- _WORK ORDER_
The entries below need to be transcribed verbatim.

- _GIVEN INFORMATION_
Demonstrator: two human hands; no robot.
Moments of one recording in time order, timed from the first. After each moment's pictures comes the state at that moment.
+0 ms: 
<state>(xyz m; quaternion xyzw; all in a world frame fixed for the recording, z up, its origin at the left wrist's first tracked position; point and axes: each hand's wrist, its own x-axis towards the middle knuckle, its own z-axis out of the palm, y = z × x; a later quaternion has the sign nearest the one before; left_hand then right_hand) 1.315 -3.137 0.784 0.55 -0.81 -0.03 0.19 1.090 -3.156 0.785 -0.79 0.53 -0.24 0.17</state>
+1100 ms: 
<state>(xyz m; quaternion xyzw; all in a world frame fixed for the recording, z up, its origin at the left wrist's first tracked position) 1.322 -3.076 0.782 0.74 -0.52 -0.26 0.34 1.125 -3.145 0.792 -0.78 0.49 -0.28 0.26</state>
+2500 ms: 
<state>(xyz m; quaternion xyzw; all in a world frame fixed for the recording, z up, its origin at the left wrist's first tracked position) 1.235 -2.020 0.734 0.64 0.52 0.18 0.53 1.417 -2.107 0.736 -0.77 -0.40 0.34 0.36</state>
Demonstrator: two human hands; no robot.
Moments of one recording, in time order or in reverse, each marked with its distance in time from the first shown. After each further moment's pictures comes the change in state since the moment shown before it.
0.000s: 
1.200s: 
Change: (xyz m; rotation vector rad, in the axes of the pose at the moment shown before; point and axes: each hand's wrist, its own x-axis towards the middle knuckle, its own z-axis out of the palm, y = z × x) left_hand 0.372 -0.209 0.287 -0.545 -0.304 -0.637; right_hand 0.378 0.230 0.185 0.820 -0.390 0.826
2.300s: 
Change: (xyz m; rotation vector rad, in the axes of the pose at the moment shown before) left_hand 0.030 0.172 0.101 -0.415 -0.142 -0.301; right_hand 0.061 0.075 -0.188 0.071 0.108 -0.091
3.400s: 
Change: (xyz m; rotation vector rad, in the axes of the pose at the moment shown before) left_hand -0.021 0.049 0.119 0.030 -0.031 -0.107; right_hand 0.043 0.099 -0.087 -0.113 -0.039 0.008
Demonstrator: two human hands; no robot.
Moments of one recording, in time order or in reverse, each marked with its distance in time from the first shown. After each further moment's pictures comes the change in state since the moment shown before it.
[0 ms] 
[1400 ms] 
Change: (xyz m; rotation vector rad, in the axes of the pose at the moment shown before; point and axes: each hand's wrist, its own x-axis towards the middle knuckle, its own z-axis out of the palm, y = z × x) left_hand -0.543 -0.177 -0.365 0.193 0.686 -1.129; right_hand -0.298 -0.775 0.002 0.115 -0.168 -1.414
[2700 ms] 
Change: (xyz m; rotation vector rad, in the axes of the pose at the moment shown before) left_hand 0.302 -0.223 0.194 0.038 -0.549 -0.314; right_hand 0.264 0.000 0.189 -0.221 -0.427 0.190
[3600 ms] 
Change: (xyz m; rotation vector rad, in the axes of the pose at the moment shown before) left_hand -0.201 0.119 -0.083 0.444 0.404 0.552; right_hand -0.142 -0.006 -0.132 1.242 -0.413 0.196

- _YOUR SOLUTION_
Demonstrator: two human hands; no robot.
Moments of one recording in time order, timed from the first. After each moment's pictures comes the state at that moment.
+0 ms: 
<state>(xyz m; quaternion xyzw; all in a world frame fixed for the recording, z up, its origin at the left wrist's first tracked position; point and axes: each hand's wrist, its own x-axis towards the middle knuckle, its own z-axis out of the palm, y = z × x; a later quaternion has the sign nearest the one before; left_hand then right_hand) 1.315 -3.137 0.784 0.55 -0.81 -0.03 0.19 1.090 -3.156 0.785 -0.79 0.53 -0.24 0.17</state>
+1100 ms: 
<state>(xyz m; quaternion xyzw; all in a world frame fixed for the recording, z up, its origin at the left wrist's first tracked position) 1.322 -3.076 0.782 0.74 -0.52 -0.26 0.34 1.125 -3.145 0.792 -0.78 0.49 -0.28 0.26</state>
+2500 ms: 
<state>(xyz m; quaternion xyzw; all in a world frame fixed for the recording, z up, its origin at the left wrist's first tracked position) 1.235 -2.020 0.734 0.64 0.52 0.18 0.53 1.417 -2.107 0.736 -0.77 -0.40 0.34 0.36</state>
Demonstrator: two human hands; no robot.
Moments of one recording, in time order or in reverse, each marked with its distance in time from the first shown. After each further moment's pictures comes the change in state since the moment shown before it.
0.000s: 
1.200s: 
Change: (xyz m; rotation vector rad, in the axes of the pose at the moment shown before; point and axes: each hand's wrist, its own x-axis towards the middle knuckle, its own z-axis out of the palm, y = z × x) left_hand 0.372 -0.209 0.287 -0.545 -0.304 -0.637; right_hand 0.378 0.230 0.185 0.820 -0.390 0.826
2.300s: 
Change: (xyz m; rotation vector rad, in the axes of the pose at the moment shown before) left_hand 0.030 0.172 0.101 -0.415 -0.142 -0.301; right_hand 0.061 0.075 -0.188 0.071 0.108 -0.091
3.400s: 
Change: (xyz m; rotation vector rad, in the axes of the pose at the moment shown before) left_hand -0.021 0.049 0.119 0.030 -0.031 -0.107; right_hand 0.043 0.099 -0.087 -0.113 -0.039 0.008
Demonstrator: two human hands; no robot.
Moments of one recording, in time order or in reverse, each marked with its distance in time from the first shown. After each further moment's pictures comes the change in state since the moment shown before it.
[0 ms] 
[1400 ms] 
Change: (xyz m; rotation vector rad, in the axes of the pose at the moment shown before; point and axes: each hand's wrist, its own x-axis towards the middle knuckle, its own z-axis out of the palm, y = z × x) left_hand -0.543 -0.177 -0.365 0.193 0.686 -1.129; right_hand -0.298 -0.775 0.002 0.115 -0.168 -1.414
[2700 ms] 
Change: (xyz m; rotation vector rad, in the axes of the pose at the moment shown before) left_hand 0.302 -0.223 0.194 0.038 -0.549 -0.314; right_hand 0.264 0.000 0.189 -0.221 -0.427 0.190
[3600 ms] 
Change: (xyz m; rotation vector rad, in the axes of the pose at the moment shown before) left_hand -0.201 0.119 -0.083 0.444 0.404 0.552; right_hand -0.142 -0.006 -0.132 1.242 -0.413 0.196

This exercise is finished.